*WHAT TO DO*:
Your answer should be the exact lines of the data below from the one containing "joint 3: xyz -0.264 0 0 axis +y" through the one containing "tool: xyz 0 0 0"; please include nothing else.

*INPUT MATERIAL*:
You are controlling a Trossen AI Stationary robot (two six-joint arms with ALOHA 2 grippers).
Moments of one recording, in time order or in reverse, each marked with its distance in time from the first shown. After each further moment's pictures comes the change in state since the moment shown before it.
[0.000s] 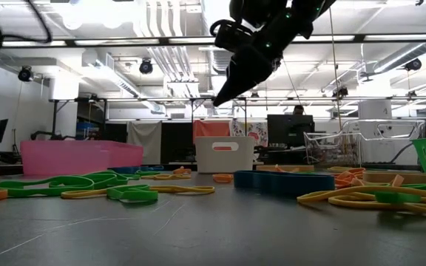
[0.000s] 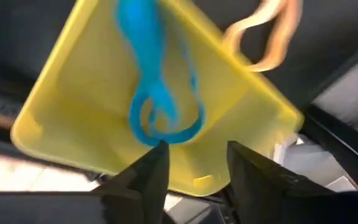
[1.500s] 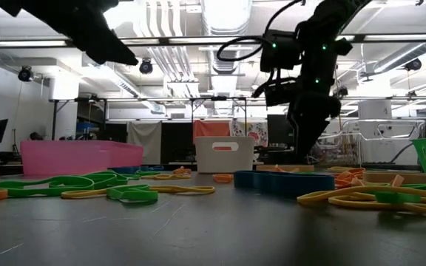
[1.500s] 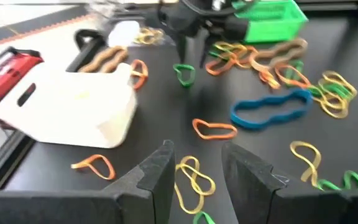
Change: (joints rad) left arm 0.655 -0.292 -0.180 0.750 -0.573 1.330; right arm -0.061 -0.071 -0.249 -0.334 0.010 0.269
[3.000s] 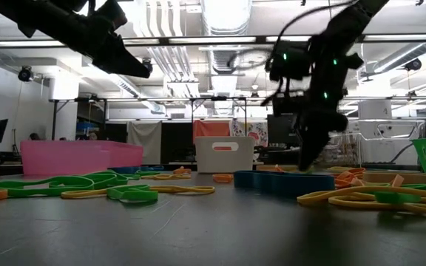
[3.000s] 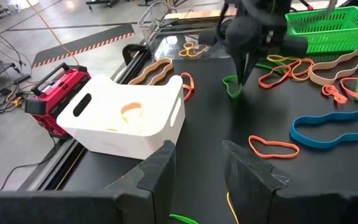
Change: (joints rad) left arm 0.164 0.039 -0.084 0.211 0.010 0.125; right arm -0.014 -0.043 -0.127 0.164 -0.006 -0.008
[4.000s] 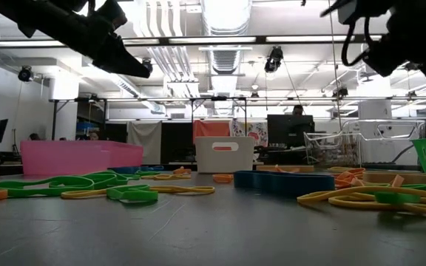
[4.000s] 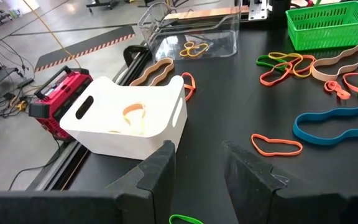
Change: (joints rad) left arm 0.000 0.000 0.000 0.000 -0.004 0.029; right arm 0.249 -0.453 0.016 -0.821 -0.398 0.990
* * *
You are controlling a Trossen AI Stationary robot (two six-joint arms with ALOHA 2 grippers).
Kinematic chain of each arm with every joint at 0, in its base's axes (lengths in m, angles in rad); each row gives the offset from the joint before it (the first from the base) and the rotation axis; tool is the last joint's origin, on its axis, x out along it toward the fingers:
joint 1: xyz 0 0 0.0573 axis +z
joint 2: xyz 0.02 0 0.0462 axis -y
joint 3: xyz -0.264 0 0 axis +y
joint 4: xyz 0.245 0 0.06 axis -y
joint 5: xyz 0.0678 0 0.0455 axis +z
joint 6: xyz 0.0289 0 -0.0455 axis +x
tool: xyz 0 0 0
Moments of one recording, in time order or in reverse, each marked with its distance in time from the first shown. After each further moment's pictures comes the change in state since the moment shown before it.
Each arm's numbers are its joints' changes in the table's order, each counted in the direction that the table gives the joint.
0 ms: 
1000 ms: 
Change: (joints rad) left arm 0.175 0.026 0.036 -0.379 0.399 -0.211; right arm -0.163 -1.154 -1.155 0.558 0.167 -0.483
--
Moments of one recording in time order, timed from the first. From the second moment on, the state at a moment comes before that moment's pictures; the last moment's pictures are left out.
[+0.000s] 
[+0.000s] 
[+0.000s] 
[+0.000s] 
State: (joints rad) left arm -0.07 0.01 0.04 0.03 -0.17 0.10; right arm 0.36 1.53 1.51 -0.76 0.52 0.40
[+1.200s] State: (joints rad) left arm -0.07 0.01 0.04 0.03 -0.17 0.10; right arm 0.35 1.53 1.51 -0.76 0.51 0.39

*EXERCISE RESULT*:
joint 3: xyz -0.264 0 0 axis +y
joint 4: xyz 0.245 0 0.06 axis -y
joint 5: xyz 0.0678 0 0.0455 axis +z
joint 6: xyz 0.0289 0 -0.0455 axis +x
tool: xyz 0 0 0

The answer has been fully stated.